# EXERCISE OBJECTIVE
Based on the listing below, report how many lines contain the word "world". Nothing but the number, please.

===

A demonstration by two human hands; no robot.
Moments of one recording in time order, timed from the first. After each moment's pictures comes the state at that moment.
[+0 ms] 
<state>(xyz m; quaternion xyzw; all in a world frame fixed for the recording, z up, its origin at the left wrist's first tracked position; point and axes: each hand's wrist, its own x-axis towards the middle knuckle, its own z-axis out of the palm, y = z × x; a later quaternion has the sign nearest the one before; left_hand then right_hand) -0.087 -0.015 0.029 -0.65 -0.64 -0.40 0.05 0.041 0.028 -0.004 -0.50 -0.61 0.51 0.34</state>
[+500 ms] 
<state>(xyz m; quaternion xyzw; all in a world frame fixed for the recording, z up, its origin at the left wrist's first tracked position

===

# PROBLEM SOLUTION
2